The Beach Reporter
- Type: Weekly newspaper
- Format: Broadsheet
- Owner(s): Southern California News Group (MediaNews Group)
- Founder: Richard Frank
- Publisher: Simon Grieve
- Editor: Lisa Jacobs
- Founded: 1977
- Language: English
- Headquarters: 2615 Pacific Coast Highway Suite 329 Hermosa Beach, California 90254 United States
- Website: tbrnews.com

= The Beach Reporter =

Weekly newspaper in California, United States

The Beach Reporter is a weekly newspaper serving the Beach Cities of Los Angeles's South Bay.
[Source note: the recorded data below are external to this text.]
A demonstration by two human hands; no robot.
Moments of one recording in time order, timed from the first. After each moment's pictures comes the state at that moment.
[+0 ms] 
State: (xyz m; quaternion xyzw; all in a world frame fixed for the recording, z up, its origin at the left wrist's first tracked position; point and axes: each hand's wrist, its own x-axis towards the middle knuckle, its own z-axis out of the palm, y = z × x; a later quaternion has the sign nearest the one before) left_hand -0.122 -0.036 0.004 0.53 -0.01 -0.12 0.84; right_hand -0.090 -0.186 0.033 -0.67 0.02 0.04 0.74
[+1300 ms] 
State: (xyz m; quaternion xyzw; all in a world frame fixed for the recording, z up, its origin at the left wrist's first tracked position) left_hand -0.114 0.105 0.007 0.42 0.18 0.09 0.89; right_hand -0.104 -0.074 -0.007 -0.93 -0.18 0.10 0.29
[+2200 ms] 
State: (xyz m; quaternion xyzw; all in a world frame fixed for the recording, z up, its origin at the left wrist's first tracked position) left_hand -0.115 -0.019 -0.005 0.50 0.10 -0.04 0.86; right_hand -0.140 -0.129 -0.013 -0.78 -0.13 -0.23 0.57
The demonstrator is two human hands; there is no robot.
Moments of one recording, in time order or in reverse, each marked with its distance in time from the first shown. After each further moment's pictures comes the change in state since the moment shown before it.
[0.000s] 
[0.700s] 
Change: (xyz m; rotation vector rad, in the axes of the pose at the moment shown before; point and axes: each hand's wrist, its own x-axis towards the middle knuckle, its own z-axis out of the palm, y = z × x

It primarily focuses on the cities of Manhattan Beach, Hermosa Beach, Redondo Beach, and El Segundo. It is published every Thursday, with a circulation of approximately 55,000. It is considered a primary source of local news and events, as well as a guide to local real estate listings, covering some of the most expensive and active areas in California.

== History ==
In 1977, Richard Frank founded the Beach Reporter. He sold it if or $2.5 million in March 1989 to Baker Communications Inc., owned by Seth H. Baker. The business also owned the Palos Verdes Peninsula News. After the sale, the Reporters expanded its coverage area and got into direct competition and a legal battle with the Easy Reader. At that time the paper had a circulation of 45,000. Baker filled for Chapter 11 Bankruptcy in 1995. The Reporter and News were then acquired for $2.7 million by Stephen C. Laxineta's National Media, Inc.
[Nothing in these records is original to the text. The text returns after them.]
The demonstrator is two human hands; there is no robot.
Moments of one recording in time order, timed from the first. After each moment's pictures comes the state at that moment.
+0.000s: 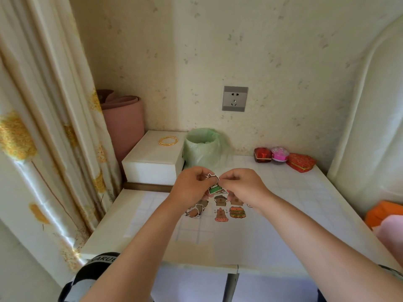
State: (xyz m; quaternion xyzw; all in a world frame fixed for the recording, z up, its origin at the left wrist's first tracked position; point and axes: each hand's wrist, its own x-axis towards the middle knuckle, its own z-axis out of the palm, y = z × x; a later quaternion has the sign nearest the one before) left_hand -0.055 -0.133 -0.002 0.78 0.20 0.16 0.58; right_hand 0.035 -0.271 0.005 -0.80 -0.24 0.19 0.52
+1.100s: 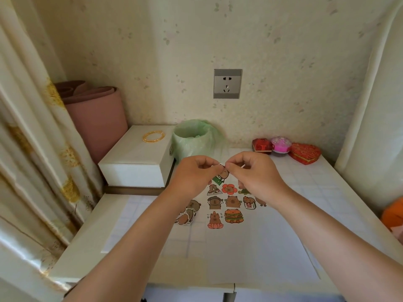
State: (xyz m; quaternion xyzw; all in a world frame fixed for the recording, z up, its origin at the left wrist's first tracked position) left_hand -0.006 -0.141 0.006 0.79 0.21 0.16 0.55; right_hand 0.082 -0.285 0.003 -0.79 -0.31 0.05 0.53
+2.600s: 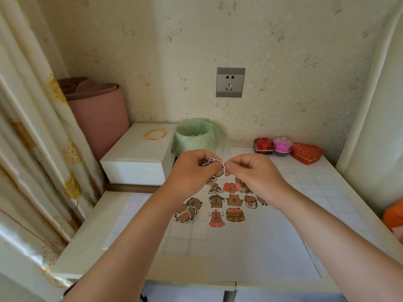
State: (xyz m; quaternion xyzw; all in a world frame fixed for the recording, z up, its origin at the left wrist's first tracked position) left_hand -0.018 -0.137 0.016 0.78 0.16 0.18 0.58; right_hand 0.072 -0.284 0.008 -0.75 -0.30 0.16 0.57
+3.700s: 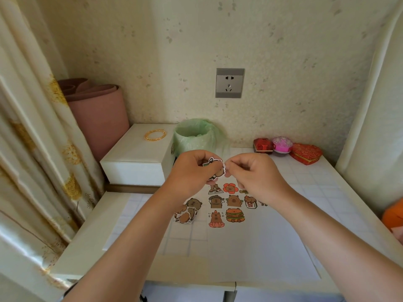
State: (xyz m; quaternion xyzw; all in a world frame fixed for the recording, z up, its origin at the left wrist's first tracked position) left_hand -0.020 -0.140 0.020 0.77 0.16 0.18 0.59; right_hand 0.069 -0.286 0.011 -0.78 -0.36 0.07 0.52
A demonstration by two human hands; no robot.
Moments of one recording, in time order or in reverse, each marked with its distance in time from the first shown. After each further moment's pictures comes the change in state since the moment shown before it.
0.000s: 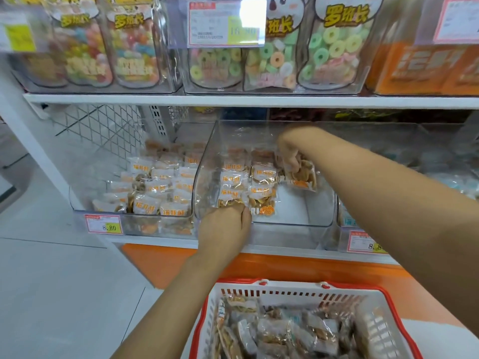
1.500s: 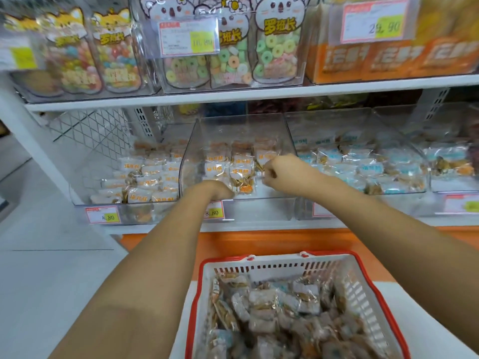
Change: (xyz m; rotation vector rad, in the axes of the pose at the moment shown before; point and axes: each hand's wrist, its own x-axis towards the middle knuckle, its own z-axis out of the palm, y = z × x) left_hand 0.061 0.012 -0.013 0.084 -0.823 -0.259; right_hand -0.109 -0.013 0.108 0.598 0.545 -0.154
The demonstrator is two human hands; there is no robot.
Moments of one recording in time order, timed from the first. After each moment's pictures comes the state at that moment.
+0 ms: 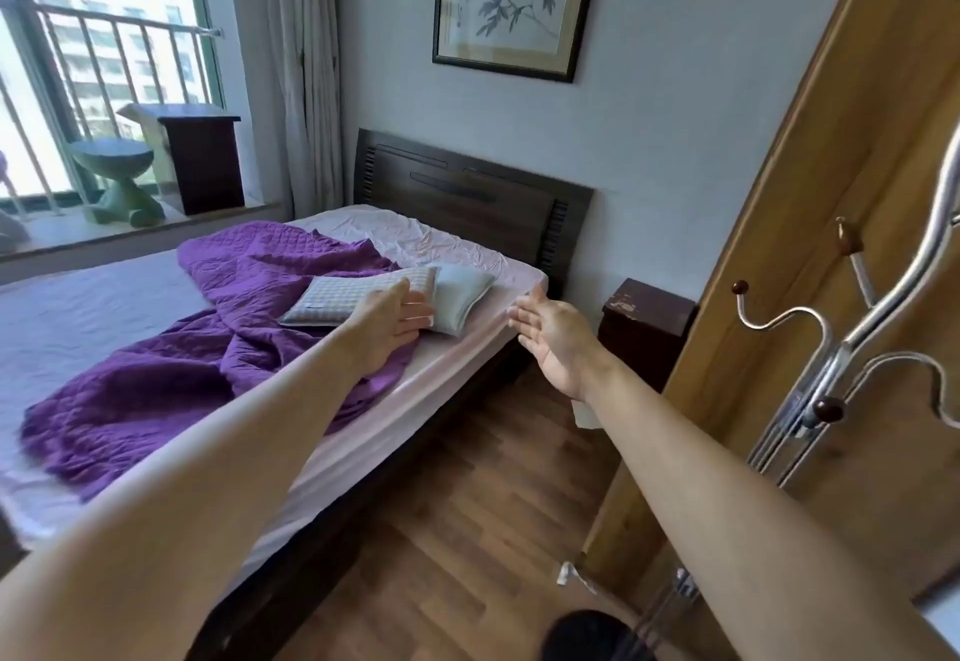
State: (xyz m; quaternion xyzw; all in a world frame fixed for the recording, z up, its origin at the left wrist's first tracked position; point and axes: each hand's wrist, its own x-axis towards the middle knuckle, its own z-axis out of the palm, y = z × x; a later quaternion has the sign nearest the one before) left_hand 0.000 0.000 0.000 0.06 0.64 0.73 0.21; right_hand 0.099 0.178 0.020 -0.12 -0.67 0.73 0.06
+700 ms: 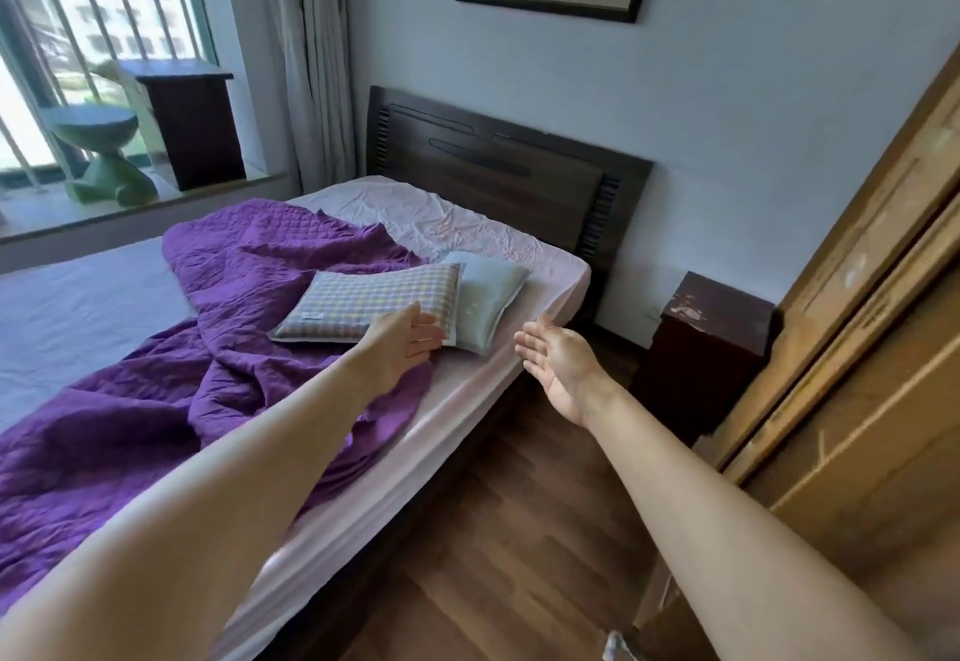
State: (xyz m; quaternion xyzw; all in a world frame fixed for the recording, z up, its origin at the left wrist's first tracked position) left_hand -0.296 0.072 -0.066 -0.02 0.63 0.73 0.25; right_hand -0.207 0.248 -0.051 -0.18 -0.61 0.77 0.03
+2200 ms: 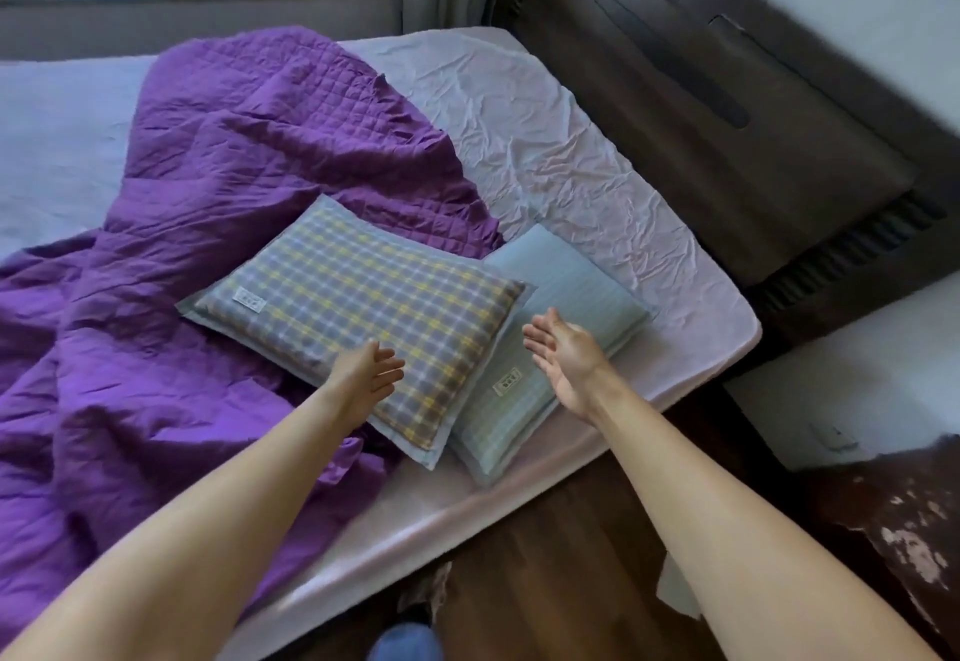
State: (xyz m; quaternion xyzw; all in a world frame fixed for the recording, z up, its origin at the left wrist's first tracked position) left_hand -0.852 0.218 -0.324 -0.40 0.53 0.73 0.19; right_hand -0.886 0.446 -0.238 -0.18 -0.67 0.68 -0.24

In 2003, Copley Press, owner of the Daily Breeze, bought both papers. In December 2006, the paper was sold by Copley Press to the Hearst Corporation in a complex transaction that left the paper under the day-to-day control of Dean Singleton's MediaNews Group and its subsidiary, the Los Angeles Newspaper Group (LANG). Singleton announced that he would fold the paper into the LANG operations, but not cut salaries. Singleton will eventually come to own the Reporter under a 2007 plan to acquire ownership of the paper as part of a swap with Hearst in which Hearst would trade some California papers and the St. Paul Pioneer Press for an increased stake in Singleton's non-California operations.